Copy out every line of the records in which "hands" can be found.

Source records:
◆ ◆ ◆

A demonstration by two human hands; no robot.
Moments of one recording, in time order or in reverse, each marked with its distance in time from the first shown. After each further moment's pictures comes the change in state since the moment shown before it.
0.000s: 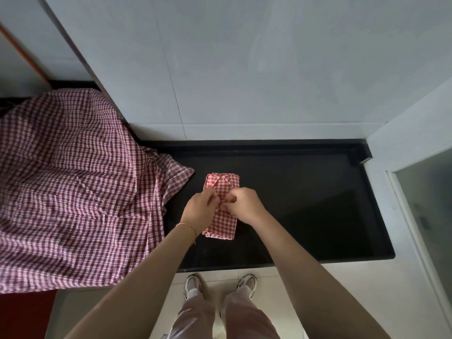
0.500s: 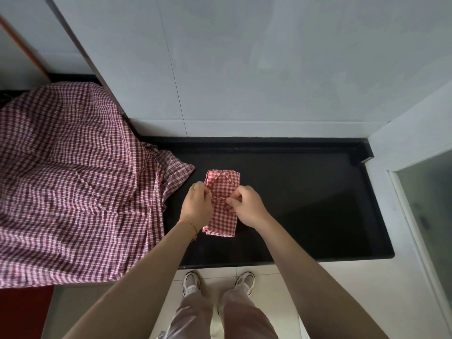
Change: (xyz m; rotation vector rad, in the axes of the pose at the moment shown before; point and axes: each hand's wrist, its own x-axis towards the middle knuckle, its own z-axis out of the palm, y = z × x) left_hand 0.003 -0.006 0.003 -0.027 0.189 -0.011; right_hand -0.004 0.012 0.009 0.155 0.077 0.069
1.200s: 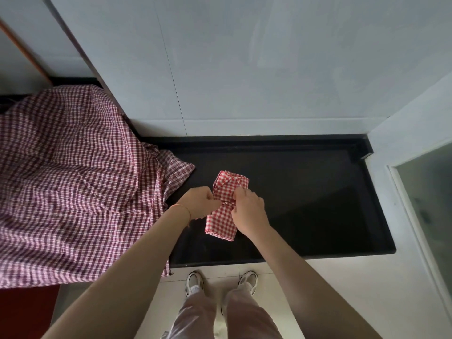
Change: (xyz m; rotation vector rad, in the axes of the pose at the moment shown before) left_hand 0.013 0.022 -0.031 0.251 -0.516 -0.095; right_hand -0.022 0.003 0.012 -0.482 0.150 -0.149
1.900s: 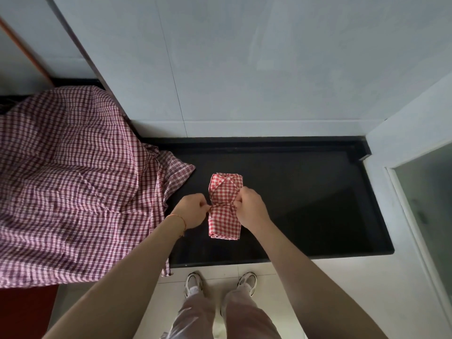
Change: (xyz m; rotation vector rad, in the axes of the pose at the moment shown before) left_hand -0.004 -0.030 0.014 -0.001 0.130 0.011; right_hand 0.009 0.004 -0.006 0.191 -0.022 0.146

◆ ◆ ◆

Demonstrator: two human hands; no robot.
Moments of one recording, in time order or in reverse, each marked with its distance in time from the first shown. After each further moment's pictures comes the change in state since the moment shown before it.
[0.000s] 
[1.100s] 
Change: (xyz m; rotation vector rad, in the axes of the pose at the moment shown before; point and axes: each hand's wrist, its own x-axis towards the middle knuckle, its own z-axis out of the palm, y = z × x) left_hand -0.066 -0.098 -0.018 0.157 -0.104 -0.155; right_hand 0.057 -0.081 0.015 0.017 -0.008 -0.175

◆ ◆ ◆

Result of this task:
A demonstration by two human hands; no robot.
Demonstrator: two human hands; no robot.

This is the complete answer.